Stacking Up

Plastic totes filled with household items and stacked high

Labor Day is not just the unofficial start of fall, the last of our lazy summer season before schoolwork and job work kick into high gear. Labor Day is set aside to honor the contributions of the ongoing labor movement to standards, wages, and safety in our workplaces. It’s a day that honors all laborers and the achievements we’ve made with our work.

I’ve been thinking about these things throughout the weekend as I helped to pack up a family member so that she can relocate while repairs are made to her house. I’m beat up, bruised, scratched, tired, and dirty. In other words, it’s a typical weekend where I’ll crawl back to work and say, “Oh, thank goodness I’m back here again. Nothing to do but work now.”
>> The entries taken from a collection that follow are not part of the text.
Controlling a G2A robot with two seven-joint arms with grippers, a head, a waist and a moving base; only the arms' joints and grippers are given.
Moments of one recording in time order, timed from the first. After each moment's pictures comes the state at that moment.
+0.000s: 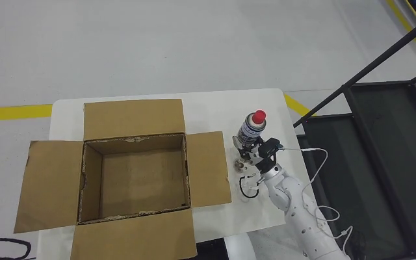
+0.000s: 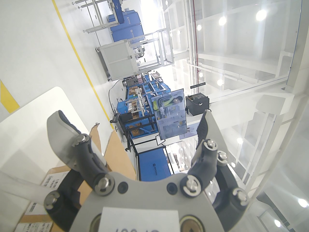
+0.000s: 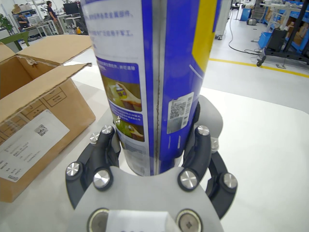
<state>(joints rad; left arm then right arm) 2.29 -1.32 -2.22 -2.28 -0.37 -0.30 0.05 -1.55 -1.26 1.39 -1.44 -1.29 -0.41 -0.48</state>
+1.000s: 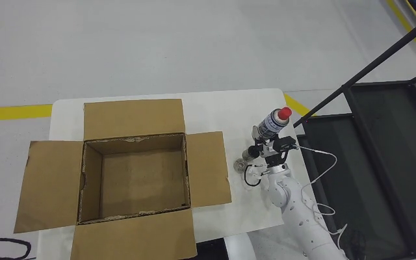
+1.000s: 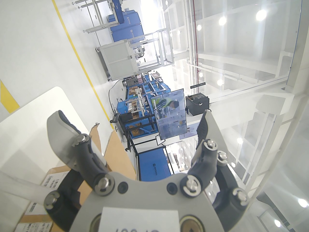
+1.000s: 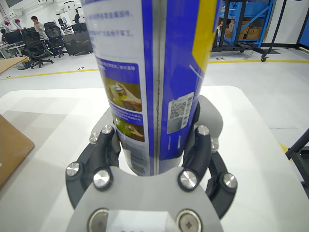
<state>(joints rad) 2.29 -1.32 -2.22 -2.28 -0.37 -0.30 0.05 -1.47 -1.29 1.38 -1.25 -1.16 -0.22 -0.62</state>
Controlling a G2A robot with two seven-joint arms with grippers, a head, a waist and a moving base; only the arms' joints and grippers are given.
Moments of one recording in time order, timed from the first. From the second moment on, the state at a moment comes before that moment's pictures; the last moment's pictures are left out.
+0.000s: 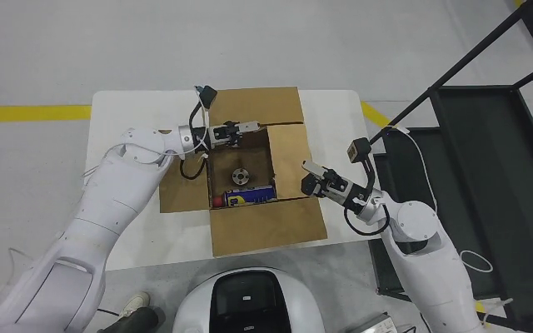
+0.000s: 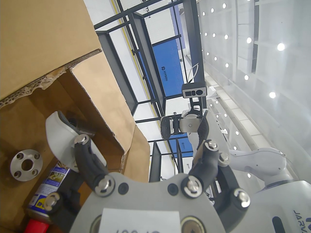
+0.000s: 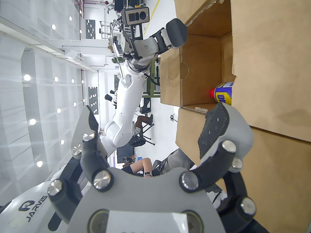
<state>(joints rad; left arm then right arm) 0.58 -1.26 -0.78 -0.95 -0.34 -0.42 -0.93 -1.58 -1.13 1.54 -1.92 0.29 0.00 0.78</state>
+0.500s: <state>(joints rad) 0.59 -1.27 -0.78 -1.03 -0.32 -0.33 -0.88 -1.58 -1.12 1.52 -1.95 0.29 0.02 0.78</state>
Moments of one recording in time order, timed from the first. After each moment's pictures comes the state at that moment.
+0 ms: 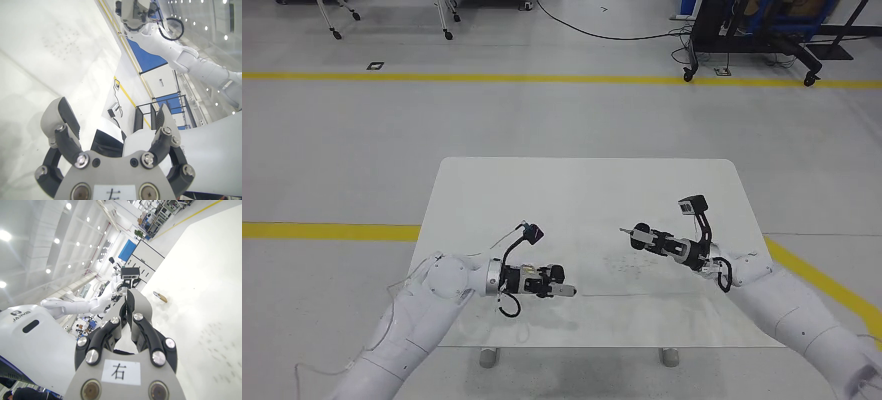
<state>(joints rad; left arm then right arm) 1.10 -1.12 -0.96 -1.38 -0.11 -0.58 -1.11 -0.97 -0.84 0.61 -1.08 0.79 -1.01 0.81</state>
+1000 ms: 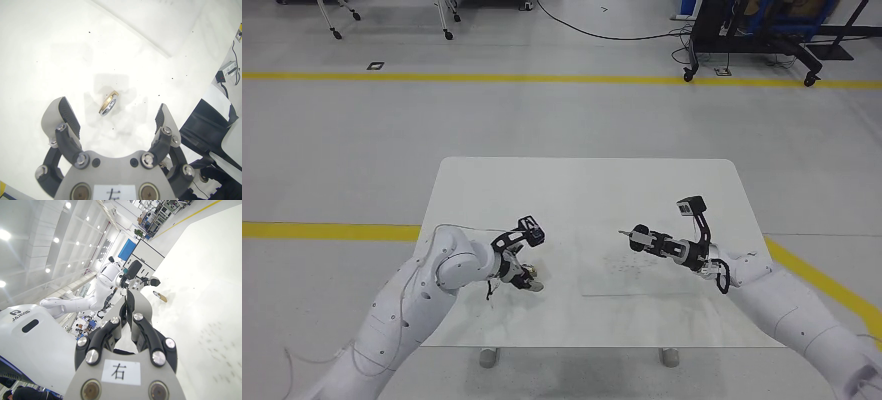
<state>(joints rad) 1.03 -1.09 -0.91 -1.49 0.78 -0.51 -1.09 -0.96 -0.84 0.61 -1.08 0.77 -1.01 0.81</state>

This weekend, I managed to tangle my feet and trip twice, barely catching myself each time. They were both slow-motion near-falls where I had time to flail and panic and say, “Whooooaaaa,” before my brain kicked in and told my feet what to do. (I’m told they were comedic moments. That’s me; here for family entertainment.)

Anyway, before the Labor Movement in America, 80-or-more-hour workweeks were a standard because there was no established timeframe for how much a person could work in a week. Labor Day, by contrast, reminds us that we can stop working. (Not that anyone said anything about our weekend hours and how many we can stack up stacking boxes and totes that we carried from one basement to another. Yes, our weekends are still ours to cram in as much or as little as we please, my friends.)

And Labor Day is also a time to honor our work achievements. Maybe you have some certificates on the wall and maybe they do or don’t mean something to you. Maybe you’re a wiz at the soft skills—being a good friend to a coworker or being able to lighten the morale. Maybe you’re the one person in the whole building who will put more paper in the copier (if this is you, bless you!). But maybe your real work begins when you punch out each day, the work of running your household and making sure your family is loved and fed. And maybe you have a little time to yourself some of those days, time where you zone in on what you deeply value and you get the writing done and the art made and the music practiced. It may not be pretty.

In fact, the whole process might be a mess. But there are nuggets of gold in that mess, and you know it. And that, my friends, is something you can work with.

Kudos to you this Labor Day. Our world would not be the same without your valuable work.